Conversions to BigDecimals and floating point values will likely be inexact.

toBigDecimal(MathContext) first converts the numerator and denominator to BigDecimals with a scale of zero, then it divides the numerator by the denominator possibly rounding in accordance with the passed MathContext.

The no-argument toBigDecimal() defaults the rounding to MathContext.DECIMAL128; and floatValue() and doubleValue() do the expected narrowing conversions of that value.

@Override public String toString();
public String toString(int radix);
public String toString(boolean showDen1);
public String toString(int radix, boolean showDen1);

These methods return Strings in the general form, “numerator/denominator”.  If the radix is not specified, it defaults to 10.

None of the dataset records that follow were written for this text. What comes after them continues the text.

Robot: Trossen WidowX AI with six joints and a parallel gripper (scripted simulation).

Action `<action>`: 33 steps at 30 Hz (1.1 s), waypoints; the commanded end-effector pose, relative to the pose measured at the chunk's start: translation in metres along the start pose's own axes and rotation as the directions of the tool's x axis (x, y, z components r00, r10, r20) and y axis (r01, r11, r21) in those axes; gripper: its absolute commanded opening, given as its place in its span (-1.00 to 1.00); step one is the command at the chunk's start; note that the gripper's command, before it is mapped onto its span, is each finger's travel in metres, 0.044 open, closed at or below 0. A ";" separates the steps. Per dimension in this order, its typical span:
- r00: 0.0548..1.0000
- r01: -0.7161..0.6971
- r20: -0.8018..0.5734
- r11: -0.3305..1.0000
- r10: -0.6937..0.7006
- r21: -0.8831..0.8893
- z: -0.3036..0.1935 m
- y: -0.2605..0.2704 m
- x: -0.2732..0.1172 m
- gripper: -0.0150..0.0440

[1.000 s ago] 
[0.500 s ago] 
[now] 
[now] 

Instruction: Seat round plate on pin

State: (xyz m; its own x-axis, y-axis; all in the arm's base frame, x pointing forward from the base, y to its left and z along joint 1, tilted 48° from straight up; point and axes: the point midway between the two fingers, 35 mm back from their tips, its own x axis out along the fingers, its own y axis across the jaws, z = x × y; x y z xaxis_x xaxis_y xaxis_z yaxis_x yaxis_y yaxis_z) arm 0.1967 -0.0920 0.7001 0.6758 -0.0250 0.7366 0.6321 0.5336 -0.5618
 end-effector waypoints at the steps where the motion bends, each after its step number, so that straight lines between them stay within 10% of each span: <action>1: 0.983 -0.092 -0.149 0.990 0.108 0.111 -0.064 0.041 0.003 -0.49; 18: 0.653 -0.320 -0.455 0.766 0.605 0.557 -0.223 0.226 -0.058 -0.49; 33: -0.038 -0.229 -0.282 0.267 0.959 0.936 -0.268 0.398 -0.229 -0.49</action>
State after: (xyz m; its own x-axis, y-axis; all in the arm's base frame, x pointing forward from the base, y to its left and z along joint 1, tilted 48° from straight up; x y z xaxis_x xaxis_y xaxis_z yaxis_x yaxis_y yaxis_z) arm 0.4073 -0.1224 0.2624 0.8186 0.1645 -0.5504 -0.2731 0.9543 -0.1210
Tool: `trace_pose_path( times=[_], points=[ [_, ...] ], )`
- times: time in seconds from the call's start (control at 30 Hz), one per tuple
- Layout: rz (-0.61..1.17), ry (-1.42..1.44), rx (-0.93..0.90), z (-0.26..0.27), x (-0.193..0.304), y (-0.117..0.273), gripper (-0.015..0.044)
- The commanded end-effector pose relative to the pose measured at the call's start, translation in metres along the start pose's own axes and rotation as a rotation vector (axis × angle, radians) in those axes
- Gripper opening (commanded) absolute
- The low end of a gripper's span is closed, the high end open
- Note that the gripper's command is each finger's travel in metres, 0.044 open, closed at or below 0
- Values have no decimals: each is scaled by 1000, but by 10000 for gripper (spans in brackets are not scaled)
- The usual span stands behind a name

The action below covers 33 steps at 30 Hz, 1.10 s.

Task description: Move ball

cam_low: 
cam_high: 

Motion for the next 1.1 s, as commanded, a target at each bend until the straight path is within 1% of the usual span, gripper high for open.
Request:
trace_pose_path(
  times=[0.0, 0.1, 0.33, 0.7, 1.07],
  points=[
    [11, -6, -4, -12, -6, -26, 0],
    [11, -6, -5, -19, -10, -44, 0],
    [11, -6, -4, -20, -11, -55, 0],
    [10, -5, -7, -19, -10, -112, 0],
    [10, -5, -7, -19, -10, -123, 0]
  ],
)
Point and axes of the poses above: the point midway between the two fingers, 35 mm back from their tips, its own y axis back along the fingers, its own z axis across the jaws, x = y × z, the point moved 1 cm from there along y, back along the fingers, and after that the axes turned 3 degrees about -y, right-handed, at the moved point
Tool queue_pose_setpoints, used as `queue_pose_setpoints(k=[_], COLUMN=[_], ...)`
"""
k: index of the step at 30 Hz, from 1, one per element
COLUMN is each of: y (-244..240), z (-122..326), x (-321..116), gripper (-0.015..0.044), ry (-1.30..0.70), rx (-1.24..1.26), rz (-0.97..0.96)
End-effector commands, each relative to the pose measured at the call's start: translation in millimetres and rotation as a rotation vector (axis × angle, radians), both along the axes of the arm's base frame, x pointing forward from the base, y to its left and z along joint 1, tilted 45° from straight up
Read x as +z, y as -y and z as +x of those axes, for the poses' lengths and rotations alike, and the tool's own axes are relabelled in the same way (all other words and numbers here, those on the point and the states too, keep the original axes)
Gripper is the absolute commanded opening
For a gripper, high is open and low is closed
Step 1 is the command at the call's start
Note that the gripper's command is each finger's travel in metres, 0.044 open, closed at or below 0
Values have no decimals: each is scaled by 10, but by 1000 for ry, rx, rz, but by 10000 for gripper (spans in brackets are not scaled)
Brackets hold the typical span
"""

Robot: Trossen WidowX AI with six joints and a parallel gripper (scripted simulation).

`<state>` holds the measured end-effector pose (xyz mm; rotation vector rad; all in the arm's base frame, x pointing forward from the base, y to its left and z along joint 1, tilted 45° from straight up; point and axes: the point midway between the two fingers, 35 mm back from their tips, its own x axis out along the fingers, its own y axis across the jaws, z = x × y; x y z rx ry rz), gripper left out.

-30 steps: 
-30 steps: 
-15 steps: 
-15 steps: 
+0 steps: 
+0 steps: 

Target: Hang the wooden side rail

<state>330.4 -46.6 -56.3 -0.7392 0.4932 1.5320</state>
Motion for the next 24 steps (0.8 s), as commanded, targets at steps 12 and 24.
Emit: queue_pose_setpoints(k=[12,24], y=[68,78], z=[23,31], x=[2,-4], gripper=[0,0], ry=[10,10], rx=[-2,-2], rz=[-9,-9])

If showDen1 is not specified, or if it’s false, and the denominator is 1, the “/1” will not be generated.  (Note that the only way to get “/1” in the string is to explicitly pass true as the only or second argument.)

Observers

public BigInteger numerator();
public BigInteger denominator();

You can inspect the numerator and denominator independently.

public int signum();

signum() returns +1 if this is greater than zero, 0 if this is equal to zero, or −1 if this is less than zero.

public Rational[] getParts();

This method is inspired by the modf() function in the C standard library which breaks a floating-point value into its integral and fractional parts.  Rational.getParts() returns a Rational[2] with [0] being the integral part of this and [1] being the fractional part.  For example, 5/2 is 2 + ½.

Comparisons

@Override public int compareTo(Rational other);
@Override public boolean equals(Object other);
@Override public int hashCode();

public Rational min(Rational other);
public Rational max(Rational other);

These are all expected to be unsurprising.  min() and max() both return this if this.equals(other).

Arithmetic operations

public Rational negate();
public Rational abs();
public Rational reciprocal();

public Rational add(Rational addend);
public Rational subtract(Rational subtrahend);
public Rational multiply(Rational multiplier);
public Rational divide(Rational divisor);

These are all expected to be unsurprising.  reciprocal() will throw an ArithmeticException if this is zero; and divide() will throw an ArithmeticException if divisor is zero.

public Rational copySign(Rational other);

This method returns a Rational with the magnitude of this and the sign of other.

public Rational round(RoundingMode rounding);

This method just calls toBigInteger(rounding) to get the new numerator; and the new denominator will be BigInteger.ONE.

public Rational round() { return round(RoundingMode.HALF_UP); }
public Rational ceil()  { return round(RoundingMode.CEILING); }
public Rational floor() { return round(RoundingMode.FLOOR); }
public Rational rint()  { return round(RoundingMode.HALF_EVEN); }
public Rational trunc() { /* as if: */ return round(RoundingMode.DOWN); }

These methods generally mimic the behavior of the java.lang.Math methods of the same name.  trunc() mimics the C standard library’s trunc():  it rounds toward zero effectively truncating this’ fractional part.

public Rational IEEEremainder(Rational divisor);
public Rational remainder(Rational divisor, RoundingMode rounding);

IEEEremainder() returns the remainder of this divided by divisor as specified in the IEEE 754 floating point standard.

The two-argument method allows specifying the rounding mode to use after the initial division if you need some other kind of remainder.  For example, the functionality of the fmod() function in the C standard library can be implemented by calling the two-argument remainder() with RoundingMode.DOWN.

public Rational pow(int exponent);
public Rational sqr() { /* as if: */ return pow(2); }

You can raise this to some integral power.  0⁰ returns 1.

Note that the exponent must be an integer since raising to a non-integral power yields an irrational value in general.  (2^½ comes easily to mind.)

If this is zero and exponent is negative, pow will throw an ArithmeticException since we’re trying to take the reciprocal of zero.